• **TASK GOAL**:
Return the entries below in full. Keep every word as it is.

• **RECORDS TO PROCESS**:

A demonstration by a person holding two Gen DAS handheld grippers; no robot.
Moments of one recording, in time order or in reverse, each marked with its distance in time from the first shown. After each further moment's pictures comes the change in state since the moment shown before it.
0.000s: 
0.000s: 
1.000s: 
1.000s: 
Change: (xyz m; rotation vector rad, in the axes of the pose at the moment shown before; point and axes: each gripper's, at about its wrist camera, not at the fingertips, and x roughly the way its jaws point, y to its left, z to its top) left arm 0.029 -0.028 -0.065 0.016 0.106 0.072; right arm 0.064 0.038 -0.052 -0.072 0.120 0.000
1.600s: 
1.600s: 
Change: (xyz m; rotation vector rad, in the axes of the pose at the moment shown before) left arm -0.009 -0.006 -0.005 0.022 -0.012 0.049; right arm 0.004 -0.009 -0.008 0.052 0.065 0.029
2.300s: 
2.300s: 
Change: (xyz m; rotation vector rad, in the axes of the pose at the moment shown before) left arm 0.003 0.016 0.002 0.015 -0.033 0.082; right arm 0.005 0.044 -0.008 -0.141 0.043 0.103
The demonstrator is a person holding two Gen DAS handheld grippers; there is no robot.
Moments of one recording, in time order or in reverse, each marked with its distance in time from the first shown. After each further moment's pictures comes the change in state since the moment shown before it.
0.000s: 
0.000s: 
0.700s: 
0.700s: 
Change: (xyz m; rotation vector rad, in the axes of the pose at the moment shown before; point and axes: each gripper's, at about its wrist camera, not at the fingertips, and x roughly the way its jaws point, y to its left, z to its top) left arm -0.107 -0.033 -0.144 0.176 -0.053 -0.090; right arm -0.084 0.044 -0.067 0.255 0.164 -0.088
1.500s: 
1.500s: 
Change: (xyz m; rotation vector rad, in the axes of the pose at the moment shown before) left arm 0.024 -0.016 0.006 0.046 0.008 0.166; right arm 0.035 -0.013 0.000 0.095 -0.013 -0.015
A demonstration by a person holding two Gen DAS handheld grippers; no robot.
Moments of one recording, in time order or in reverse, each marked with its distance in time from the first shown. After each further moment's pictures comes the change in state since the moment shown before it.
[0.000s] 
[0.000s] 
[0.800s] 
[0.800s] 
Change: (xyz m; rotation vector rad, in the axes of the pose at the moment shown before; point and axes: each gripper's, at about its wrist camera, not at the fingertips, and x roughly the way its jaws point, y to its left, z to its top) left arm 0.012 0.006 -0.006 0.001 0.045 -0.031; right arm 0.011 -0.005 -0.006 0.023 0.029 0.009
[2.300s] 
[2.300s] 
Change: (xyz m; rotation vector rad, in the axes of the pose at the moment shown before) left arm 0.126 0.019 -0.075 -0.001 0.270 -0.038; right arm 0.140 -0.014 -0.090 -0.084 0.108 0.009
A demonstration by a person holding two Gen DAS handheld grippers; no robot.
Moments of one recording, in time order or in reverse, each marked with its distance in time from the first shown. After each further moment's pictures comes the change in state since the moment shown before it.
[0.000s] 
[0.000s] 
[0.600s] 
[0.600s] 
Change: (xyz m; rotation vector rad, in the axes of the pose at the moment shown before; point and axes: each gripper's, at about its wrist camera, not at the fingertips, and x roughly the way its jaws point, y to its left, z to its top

• **OUTPUT OF THE TASK**:
A demonstration by a person holding two Gen DAS handheld grippers; no robot.
Moments of one recording, in time order or in reverse, each marked with its distance in time from the first shown. After each further moment's pictures comes the change in state since the moment shown before it.
0.000s: 
0.000s: 
1.000s: 
1.000s: 
Change: (xyz m; rotation vector rad, in the axes of the pose at the moment shown before; point and axes: each gripper's, at about its wrist camera, not at the fingertips, and x roughly the way its jaws point, y to its left, z to its top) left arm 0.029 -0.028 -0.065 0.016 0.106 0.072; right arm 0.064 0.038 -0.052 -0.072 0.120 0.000
1.600s: 
1.600s: 
Change: (xyz m; rotation vector rad, in the axes of the pose at the moment shown before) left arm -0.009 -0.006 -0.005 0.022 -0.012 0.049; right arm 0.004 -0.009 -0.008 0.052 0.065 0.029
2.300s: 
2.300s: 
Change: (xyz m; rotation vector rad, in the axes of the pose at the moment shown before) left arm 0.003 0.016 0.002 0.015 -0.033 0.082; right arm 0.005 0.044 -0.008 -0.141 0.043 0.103
The demonstrator is a person holding two Gen DAS handheld grippers; there is no robot.
Moments of one recording, in time order or in reverse, each marked with its distance in time from the first shown. After each further moment's pictures comes the change in state since the moment shown before it.
0.000s: 
0.000s: 
0.700s: 
0.700s: 
Change: (xyz m; rotation vector rad, in the axes of the pose at the moment shown before; point and axes: each gripper's, at about its wrist camera, not at the fingertips, and x roughly the way its jaws point, y to its left, z to its top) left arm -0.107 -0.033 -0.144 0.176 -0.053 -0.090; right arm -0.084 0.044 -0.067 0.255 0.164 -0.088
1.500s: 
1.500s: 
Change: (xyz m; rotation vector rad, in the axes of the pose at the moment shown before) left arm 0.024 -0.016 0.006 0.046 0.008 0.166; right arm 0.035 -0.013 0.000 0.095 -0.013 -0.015
A demonstration by a person holding two Gen DAS handheld grippers; no robot.
Moments of one recording, in time order or in reverse, each marked with its distance in time from the first shown. After each further moment's pictures comes the change in state since the moment shown before it.
[0.000s] 
[0.000s] 
[0.800s] 
[0.800s] 
Change: (xyz m; rotation vector rad, in the axes of the pose at the moment shown before; point and axes: each gripper's, at about its wrist camera, not at the fingertips, and x roughly the way its jaws point, y to its left, z to its top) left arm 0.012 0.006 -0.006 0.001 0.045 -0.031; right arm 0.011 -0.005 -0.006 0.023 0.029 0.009
[2.300s] 
[2.300s] 
Change: (xyz m; rotation vector rad, in the axes of the pose at the moment shown before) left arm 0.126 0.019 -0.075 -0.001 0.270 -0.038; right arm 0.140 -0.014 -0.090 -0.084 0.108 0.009
A demonstration by a person holding two Gen DAS handheld grippers; no robot.
Moments of one recording, in time order or in reverse, each marked with its distance in time from the first shown. After each further moment's pictures comes the change in state since the moment shown before it.
[0.000s] 
[0.000s] 
[0.600s] 
[0.600s] 
Change: (xyz m; rotation vector rad, in the axes of the pose at the moment shown before; point and axes: each gripper's, at about its wrist camera, not at the fingertips, and x roughly the way its jaws point, y to its left, z to its top

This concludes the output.